— WORK REQUIRED —
Go through the data from its first line and retype each line, stopping once the line containing "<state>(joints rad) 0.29" has been retyped.

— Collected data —
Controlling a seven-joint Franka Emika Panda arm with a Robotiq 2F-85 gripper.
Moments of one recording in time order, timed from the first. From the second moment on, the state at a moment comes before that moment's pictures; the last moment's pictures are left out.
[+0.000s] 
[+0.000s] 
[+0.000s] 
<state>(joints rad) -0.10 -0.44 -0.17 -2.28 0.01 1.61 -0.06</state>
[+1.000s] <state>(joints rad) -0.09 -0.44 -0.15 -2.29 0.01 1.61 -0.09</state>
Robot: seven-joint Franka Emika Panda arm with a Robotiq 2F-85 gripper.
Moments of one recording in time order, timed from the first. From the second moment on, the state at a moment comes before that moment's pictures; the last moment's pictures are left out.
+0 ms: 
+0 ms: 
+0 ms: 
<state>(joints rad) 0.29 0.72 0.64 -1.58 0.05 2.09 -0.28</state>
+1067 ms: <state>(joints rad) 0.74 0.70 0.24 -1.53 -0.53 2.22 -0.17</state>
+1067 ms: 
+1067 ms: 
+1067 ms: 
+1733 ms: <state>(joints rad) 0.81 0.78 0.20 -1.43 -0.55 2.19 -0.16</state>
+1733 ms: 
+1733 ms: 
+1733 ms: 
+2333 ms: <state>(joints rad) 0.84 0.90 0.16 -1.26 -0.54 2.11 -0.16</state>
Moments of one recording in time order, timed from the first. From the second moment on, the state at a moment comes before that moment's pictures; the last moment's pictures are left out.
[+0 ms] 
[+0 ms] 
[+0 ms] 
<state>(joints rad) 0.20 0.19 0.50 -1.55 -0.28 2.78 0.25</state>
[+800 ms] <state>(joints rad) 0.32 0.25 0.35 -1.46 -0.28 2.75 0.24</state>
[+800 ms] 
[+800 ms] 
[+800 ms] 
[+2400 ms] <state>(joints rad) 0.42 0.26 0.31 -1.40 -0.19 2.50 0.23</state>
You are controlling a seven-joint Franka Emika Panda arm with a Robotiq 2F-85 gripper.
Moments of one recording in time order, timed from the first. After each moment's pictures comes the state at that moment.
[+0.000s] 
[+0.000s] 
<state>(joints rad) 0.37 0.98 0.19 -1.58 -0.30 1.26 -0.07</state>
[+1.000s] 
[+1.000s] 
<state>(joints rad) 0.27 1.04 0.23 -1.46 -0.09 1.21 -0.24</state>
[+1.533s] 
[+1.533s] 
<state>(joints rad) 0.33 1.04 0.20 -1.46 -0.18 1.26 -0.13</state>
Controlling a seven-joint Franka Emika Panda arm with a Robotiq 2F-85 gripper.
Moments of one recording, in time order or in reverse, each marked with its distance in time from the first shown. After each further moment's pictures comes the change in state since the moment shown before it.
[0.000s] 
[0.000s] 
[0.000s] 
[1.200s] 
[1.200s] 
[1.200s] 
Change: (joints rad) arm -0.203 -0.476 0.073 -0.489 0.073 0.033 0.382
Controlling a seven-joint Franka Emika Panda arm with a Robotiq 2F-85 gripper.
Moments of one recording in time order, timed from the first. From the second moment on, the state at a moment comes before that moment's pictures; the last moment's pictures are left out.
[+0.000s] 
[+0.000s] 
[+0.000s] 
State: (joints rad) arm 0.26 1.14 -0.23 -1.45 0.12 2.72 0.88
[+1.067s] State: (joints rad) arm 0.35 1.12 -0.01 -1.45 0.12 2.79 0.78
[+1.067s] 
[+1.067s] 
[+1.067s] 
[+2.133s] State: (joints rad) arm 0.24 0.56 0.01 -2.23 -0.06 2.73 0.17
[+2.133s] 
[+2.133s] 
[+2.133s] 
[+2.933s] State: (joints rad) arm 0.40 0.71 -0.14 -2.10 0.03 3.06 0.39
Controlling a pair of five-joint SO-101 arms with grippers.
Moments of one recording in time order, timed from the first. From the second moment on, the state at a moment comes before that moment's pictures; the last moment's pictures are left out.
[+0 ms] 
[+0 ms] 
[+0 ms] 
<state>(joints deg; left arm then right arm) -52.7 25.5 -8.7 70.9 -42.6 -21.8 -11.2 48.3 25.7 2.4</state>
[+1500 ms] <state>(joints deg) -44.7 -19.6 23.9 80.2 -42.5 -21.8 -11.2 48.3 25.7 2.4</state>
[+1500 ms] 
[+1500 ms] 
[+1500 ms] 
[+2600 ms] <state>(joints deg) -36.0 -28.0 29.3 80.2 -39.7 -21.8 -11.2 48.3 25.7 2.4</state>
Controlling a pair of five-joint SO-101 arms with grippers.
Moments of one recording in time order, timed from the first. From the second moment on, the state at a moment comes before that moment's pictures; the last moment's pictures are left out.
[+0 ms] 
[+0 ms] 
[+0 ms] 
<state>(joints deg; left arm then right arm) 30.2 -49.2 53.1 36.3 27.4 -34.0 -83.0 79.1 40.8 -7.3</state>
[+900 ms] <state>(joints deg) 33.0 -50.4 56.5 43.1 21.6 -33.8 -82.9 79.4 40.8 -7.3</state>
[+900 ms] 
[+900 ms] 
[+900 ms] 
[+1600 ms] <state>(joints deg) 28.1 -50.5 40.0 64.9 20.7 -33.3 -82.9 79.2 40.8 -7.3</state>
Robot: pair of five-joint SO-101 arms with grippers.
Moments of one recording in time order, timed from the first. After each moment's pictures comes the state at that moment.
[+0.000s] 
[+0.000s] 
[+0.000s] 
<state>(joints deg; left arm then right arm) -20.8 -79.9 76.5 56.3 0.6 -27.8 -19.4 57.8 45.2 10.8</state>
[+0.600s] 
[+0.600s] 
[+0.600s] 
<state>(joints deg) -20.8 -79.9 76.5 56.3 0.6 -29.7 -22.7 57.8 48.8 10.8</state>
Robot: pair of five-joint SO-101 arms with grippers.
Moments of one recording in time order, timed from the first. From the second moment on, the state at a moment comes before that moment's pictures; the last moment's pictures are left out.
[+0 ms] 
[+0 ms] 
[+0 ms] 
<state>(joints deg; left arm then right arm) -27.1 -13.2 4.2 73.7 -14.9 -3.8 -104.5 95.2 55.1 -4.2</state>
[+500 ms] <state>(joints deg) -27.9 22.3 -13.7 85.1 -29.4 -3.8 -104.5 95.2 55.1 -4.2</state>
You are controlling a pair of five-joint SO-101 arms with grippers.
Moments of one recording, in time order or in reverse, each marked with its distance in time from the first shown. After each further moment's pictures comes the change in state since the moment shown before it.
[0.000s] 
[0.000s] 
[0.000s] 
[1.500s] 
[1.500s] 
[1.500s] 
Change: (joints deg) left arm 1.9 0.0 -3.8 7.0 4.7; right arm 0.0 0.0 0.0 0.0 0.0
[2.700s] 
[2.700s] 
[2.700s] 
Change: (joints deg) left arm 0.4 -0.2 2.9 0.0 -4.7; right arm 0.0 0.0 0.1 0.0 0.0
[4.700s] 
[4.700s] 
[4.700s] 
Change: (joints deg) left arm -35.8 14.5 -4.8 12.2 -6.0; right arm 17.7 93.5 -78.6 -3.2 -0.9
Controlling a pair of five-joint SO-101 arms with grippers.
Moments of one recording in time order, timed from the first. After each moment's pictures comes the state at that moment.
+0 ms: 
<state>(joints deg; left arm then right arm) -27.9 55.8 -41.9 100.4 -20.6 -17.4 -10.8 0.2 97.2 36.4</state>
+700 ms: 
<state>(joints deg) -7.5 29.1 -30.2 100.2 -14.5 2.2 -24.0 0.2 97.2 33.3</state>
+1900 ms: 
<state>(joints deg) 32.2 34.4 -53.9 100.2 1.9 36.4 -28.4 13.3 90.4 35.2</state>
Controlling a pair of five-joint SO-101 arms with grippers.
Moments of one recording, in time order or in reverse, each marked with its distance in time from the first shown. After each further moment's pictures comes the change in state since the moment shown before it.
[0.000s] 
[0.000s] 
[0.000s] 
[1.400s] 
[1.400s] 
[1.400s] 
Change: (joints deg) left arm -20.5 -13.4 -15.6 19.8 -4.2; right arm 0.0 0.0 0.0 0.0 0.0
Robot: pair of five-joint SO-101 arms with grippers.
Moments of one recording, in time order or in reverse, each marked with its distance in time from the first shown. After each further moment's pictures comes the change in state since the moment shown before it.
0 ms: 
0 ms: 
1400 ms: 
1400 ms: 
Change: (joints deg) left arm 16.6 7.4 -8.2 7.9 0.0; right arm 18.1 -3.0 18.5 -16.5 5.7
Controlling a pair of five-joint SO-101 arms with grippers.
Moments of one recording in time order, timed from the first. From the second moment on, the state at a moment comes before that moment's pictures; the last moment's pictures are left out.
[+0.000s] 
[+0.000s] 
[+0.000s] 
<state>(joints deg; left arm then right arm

— WRITTEN SOLUTION —
Controlling a seven-joint Franka Emika Panda arm with a Robotiq 2F-85 gripper.
Moments of one recording in time order, timed from the first. From the second moment on, the state at a moment comes before that moment's pictures; the last moment's pictures are left out.
[+0.000s] 
[+0.000s] 
[+0.000s] 
<state>(joints rad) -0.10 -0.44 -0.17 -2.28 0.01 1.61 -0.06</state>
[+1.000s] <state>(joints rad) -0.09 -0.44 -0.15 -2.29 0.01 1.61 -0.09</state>
Robot: seven-joint Franka Emika Panda arm with a Robotiq 2F-85 gripper.
Moments of one recording in time order, timed from the first. From the second moment on, the state at a moment comes before that moment's pictures; the last moment's pictures are left out.
+0 ms: 
+0 ms: 
+0 ms: 
<state>(joints rad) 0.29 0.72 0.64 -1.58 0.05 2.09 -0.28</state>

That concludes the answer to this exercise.